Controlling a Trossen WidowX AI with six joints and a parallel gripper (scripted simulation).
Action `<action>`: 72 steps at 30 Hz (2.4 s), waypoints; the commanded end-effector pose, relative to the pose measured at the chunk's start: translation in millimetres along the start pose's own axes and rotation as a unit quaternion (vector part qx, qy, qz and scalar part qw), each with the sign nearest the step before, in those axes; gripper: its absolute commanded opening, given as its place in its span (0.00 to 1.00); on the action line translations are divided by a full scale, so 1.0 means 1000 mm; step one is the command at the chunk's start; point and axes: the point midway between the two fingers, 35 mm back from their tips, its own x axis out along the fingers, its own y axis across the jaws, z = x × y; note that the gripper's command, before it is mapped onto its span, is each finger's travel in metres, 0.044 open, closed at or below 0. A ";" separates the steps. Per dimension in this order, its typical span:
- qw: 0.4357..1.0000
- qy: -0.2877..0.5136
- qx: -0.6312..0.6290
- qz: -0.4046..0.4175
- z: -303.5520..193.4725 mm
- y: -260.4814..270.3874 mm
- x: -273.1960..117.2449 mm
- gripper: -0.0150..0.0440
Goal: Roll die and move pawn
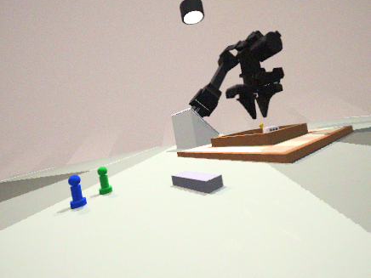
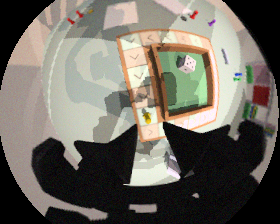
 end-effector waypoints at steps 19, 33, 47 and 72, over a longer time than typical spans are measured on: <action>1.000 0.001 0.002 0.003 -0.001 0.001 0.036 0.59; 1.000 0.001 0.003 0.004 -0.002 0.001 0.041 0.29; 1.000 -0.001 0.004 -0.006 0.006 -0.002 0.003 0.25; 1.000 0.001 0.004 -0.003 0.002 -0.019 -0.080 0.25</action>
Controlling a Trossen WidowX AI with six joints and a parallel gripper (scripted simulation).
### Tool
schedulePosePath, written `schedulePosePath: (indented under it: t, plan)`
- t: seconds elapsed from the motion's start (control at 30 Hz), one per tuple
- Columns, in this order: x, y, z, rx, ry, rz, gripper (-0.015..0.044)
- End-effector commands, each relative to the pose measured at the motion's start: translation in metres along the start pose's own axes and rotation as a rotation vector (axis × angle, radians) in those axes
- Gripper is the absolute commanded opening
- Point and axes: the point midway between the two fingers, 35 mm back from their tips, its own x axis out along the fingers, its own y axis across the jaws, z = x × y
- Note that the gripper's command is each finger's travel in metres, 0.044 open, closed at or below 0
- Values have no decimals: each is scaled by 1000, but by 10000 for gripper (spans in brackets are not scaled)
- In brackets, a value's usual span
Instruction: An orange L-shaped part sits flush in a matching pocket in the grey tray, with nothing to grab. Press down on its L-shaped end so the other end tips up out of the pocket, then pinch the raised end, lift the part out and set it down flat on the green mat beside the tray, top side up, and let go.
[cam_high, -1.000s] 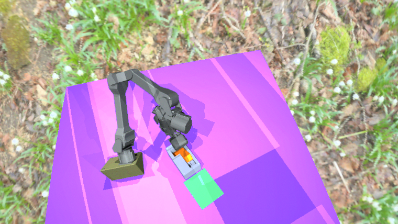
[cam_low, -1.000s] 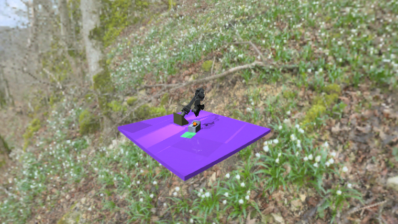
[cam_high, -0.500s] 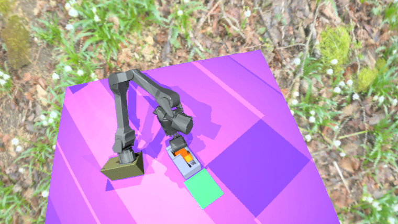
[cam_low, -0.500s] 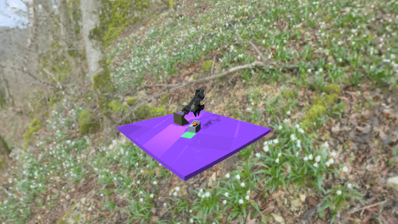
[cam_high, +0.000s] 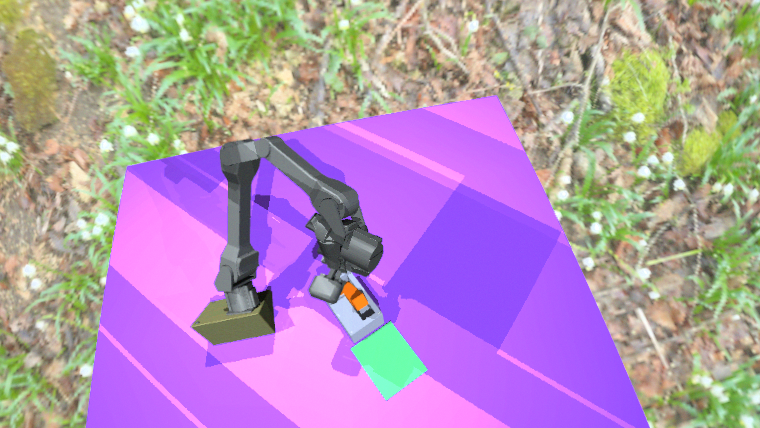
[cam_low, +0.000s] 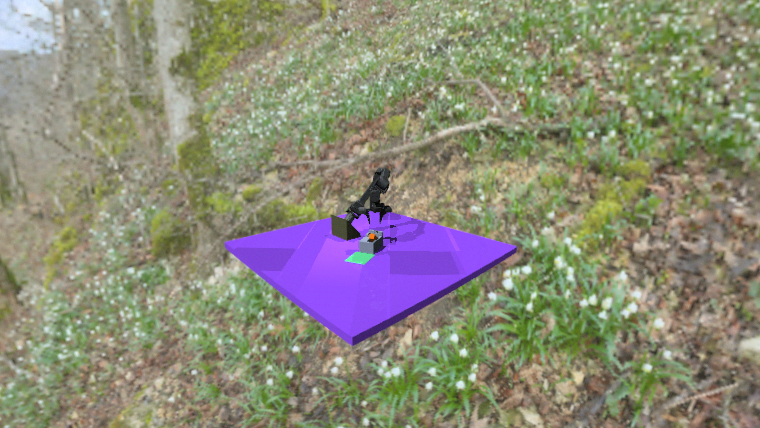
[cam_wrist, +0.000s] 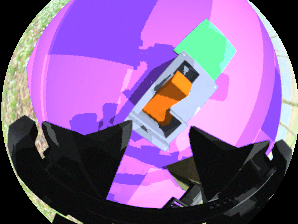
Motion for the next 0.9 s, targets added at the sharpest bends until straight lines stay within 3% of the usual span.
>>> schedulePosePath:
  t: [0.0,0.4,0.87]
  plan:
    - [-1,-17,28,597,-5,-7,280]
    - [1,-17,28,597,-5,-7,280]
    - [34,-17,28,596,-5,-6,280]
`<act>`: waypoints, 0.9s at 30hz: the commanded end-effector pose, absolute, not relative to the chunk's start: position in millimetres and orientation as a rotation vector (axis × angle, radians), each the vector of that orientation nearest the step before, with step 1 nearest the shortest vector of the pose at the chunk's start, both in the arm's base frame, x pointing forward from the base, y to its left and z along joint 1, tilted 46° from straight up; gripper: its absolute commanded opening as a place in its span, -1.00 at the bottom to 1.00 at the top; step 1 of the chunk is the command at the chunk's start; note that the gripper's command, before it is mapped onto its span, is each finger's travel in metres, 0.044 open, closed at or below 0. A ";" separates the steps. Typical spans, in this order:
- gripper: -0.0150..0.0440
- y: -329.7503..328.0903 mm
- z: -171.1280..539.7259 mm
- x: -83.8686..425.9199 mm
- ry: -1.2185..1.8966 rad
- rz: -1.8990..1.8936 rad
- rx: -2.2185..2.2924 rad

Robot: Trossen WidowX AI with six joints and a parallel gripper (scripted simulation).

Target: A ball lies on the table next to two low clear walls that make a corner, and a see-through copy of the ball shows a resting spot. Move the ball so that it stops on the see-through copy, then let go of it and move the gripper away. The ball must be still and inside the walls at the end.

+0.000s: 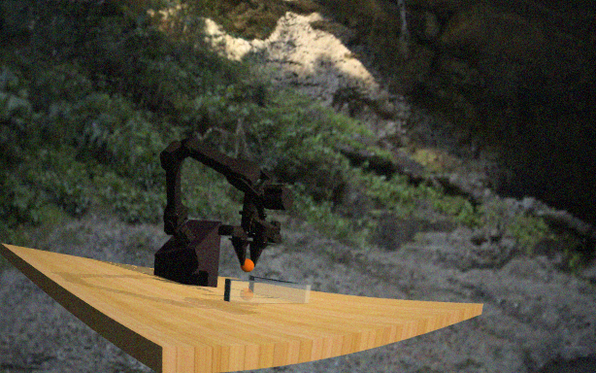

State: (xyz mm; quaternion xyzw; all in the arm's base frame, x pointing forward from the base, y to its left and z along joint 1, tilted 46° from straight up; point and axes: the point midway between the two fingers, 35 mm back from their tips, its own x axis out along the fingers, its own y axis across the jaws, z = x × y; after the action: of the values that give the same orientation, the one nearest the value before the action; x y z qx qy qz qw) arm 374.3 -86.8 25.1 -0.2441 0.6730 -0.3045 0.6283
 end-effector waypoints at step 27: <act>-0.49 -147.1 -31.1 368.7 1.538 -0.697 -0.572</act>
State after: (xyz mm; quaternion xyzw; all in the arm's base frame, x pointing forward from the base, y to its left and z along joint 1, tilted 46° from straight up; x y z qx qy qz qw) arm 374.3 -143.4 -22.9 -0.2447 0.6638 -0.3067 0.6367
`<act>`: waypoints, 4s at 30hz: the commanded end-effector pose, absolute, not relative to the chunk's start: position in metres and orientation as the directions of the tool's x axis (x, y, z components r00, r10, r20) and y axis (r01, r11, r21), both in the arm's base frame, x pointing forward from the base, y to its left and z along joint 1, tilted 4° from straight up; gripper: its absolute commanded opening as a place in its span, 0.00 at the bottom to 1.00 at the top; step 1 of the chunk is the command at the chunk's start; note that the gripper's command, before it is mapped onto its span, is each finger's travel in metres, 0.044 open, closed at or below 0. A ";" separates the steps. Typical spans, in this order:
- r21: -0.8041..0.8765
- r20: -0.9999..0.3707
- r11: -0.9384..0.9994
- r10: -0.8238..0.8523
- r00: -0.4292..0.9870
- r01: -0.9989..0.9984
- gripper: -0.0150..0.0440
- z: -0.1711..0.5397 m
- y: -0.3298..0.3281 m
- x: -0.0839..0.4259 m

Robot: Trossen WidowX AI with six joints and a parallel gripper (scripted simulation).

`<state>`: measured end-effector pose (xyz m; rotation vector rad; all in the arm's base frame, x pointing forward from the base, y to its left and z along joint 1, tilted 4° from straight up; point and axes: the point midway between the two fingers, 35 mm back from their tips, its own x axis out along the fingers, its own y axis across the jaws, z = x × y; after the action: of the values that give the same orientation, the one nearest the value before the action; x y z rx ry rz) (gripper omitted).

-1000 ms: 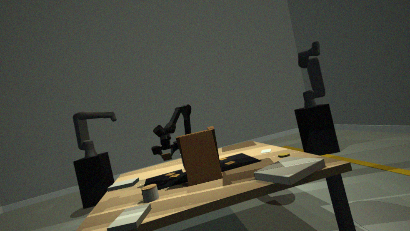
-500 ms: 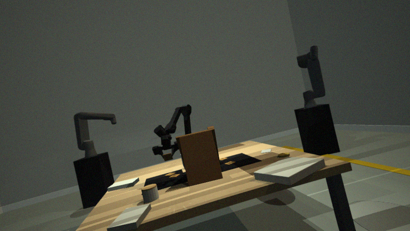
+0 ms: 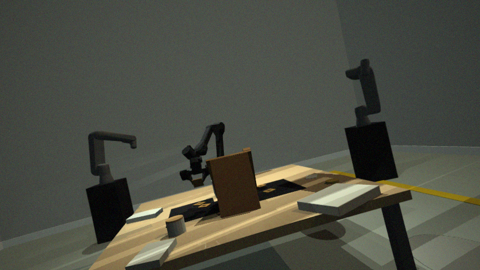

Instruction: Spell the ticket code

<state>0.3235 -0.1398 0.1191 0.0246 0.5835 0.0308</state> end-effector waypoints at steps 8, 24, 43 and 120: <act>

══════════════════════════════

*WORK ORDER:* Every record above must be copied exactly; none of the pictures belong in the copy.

*RESULT OF THE TASK:*
Controlling a Trossen WidowX AI with six joints and a parallel gripper (scripted simulation).
Action `<action>`: 72 steps at 30 Hz (2.4 s), waypoints; the commanded end-effector pose, relative to the pose measured at the chunk's start: translation in millimetres along the start pose's own axes and rotation as a unit quaternion (vector part qx, qy, qz and scalar part qw), each with the sign nearest the step before, in those axes; gripper: its absolute commanded opening, given as its place in its span (0.00 to 1.00); on the action line translations are divided by a full scale, so 1.0 means 1000 mm; step one is the command at the chunk's start; point and axes: the point midway between the two fingers, 35 mm back from their tips, its own x axis out along the fingers, its own y axis across the jaws, z = x × y; note that the gripper's command, before it is mapped onto its span, is each finger's travel in metres, 0.044 open, closed at or below 0. A ";" separates the steps. Per dimension in this order, its typical span:
- qw: 0.4357..1.0000
- qy: -0.2877..0.5136
- qx: -0.6312..0.6290
- qz: -0.4046..0.4175
- z: -303.5520..193.4725 mm
- y: -260.4814..270.3874 mm
- x: -273.1960..117.2449 mm
- gripper: -0.0150..0.0440
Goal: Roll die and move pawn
 end-effector waypoints at steps 19, 33, 47 and 72, over a longer time than typical spans are measured on: <action>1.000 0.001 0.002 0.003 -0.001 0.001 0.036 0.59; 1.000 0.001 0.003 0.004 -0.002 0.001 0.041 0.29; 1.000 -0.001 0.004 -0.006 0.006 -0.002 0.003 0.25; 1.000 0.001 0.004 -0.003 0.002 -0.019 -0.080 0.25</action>
Controlling a Trossen WidowX AI with six joints and a parallel gripper (scripted simulation).
### Tool
schedulePosePath, written `schedulePosePath: (indented under it: t, plan)`
- t: seconds elapsed from the motion's start (control at 30 Hz), one per tuple
- Columns, in this order: x, y, z, rx, ry, rz, gripper (-0.015..0.044)
- End-effector commands, each relative to the pose measured at the motion's start: translation in metres along the start pose's own axes and rotation as a rotation vector (axis × angle, radians) in those axes
- Gripper is the absolute commanded opening
- Point and axes: the point midway between the two fingers, 35 mm back from their tips, its own x axis out along the fingers, its own y axis across the jaws, z = x × y
- Note that the gripper's command is each finger's travel in metres, 0.044 open, closed at or below 0
- Values have no decimals: each is scaled by 1000, but by 10000 for gripper (spans in brackets are not scaled)
- In brackets, a value's usual span
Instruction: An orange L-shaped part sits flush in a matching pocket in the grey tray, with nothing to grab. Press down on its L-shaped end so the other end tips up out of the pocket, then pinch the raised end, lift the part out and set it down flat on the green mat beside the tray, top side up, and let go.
[cam_high, -1.000s] 
[cam_low, -1.000s] 
[cam_high, -0.500s] 
[cam_low, -0.500s] 
[cam_high, +0.000s] 
[cam_low, +0.000s] 
[cam_wrist, +0.000s] 
Motion for the next 0.9 s, targets added at the sharpest bends until straight lines stay within 3% of the usual span.
>>> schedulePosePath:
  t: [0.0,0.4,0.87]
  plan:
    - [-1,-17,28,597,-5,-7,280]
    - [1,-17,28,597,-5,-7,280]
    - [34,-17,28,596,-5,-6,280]
`<act>`: waypoints, 0.9s at 30hz: the commanded end-effector pose, absolute, not relative to the chunk's start: position in millimetres and orientation as a rotation vector (axis × angle, radians), each the vector of that orientation nearest the step before, with step 1 nearest the shortest vector of the pose at the chunk's start, both in the arm's base frame, x pointing forward from the base, y to its left and z along joint 1, tilted 46° from straight up; gripper: its absolute commanded opening as a place in its span, -1.00 at the bottom to 1.00 at the top; step 1 of the chunk is the command at the chunk's start; note that the gripper's command, before it is mapped onto its span, is each finger's travel in metres, 0.044 open, closed at or below 0. A ";" separates the steps. Typical spans, in this order:
- gripper: -0.0150..0.0440
- y: -329.7503..328.0903 mm
- z: -171.1280..539.7259 mm
- x: -83.8686..425.9199 mm
- ry: -1.2185..1.8966 rad
- rz: -1.8990..1.8936 rad
- rx: -2.2185..2.2924 rad

Robot: Trossen WidowX AI with six joints and a parallel gripper (scripted simulation).

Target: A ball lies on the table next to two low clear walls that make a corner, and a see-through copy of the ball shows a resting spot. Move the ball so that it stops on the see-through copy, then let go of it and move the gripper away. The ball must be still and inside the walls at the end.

+0.000s: 

State: (xyz mm; quaternion xyzw; all in the arm's base frame, x pointing forward from the base, y to its left and z along joint 1, tilted 46° from straight up; point and axes: the point midway between the two fingers, 35 mm back from their tips, its own x axis out along the fingers, its own y axis across the jaws, z = x × y; after the action: of the values that give the same orientation, the one nearest the value before the action; x y z qx qy qz qw) arm 374.3 -86.8 25.1 -0.2441 0.6730 -0.3045 0.6283
 end-effector waypoints at step 27: <act>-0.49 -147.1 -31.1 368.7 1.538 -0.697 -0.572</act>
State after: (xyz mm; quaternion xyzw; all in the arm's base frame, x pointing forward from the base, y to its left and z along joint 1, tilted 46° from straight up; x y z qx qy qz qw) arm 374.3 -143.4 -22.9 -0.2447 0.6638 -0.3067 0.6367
`<act>`: waypoints, 4s at 30hz: the commanded end-effector pose, absolute, not relative to the chunk's start: position in metres and orientation as the directions of the tool's x axis (x, y, z components r00, r10, r20) and y axis (r01, r11, r21), both in the arm's base frame, x pointing forward from the base, y to its left and z along joint 1, tilted 4° from straight up; gripper: its absolute commanded opening as a place in its span, 0.00 at the bottom to 1.00 at the top; step 1 of the chunk is the command at the chunk's start; note that the gripper's command, before it is mapped onto its span, is each finger's travel in metres, 0.044 open, closed at or below 0. A ";" separates the steps. Typical spans, in this order:
- r21: -0.8041..0.8765
- r20: -0.9999..0.3707
- r11: -0.9384..0.9994
- r10: -0.8238..0.8523
- r00: -0.4292..0.9870
- r01: -0.9989..0.9984
- gripper: -0.0150..0.0440
- z: -0.1711..0.5397 m
- y: -0.3298..0.3281 m
- x: -0.0839..0.4259 m

Robot: Trossen WidowX AI with six joints and a parallel gripper (scripted simulation).

`<state>`: measured end-effector pose (xyz m; rotation vector rad; all in the arm's base frame, x pointing forward from the base, y to its left and z along joint 1, tilted 4° from straight up; point and axes: the point midway between the two fingers, 35 mm back from their tips, its own x axis out along the fingers, its own y axis across the jaws, z = x × y; after the action: of the values that give the same orientation, the one nearest the value before the action; x y z rx ry rz) (gripper omitted).

-1000 ms: 
-500 ms: 
+0 ms: 

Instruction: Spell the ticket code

<state>0.3235 -0.1398 0.1191 0.0246 0.5835 0.0308</state> end-effector waypoints at steps 8, 24, 43 and 120: <act>

The exercise is done, with nothing more to add.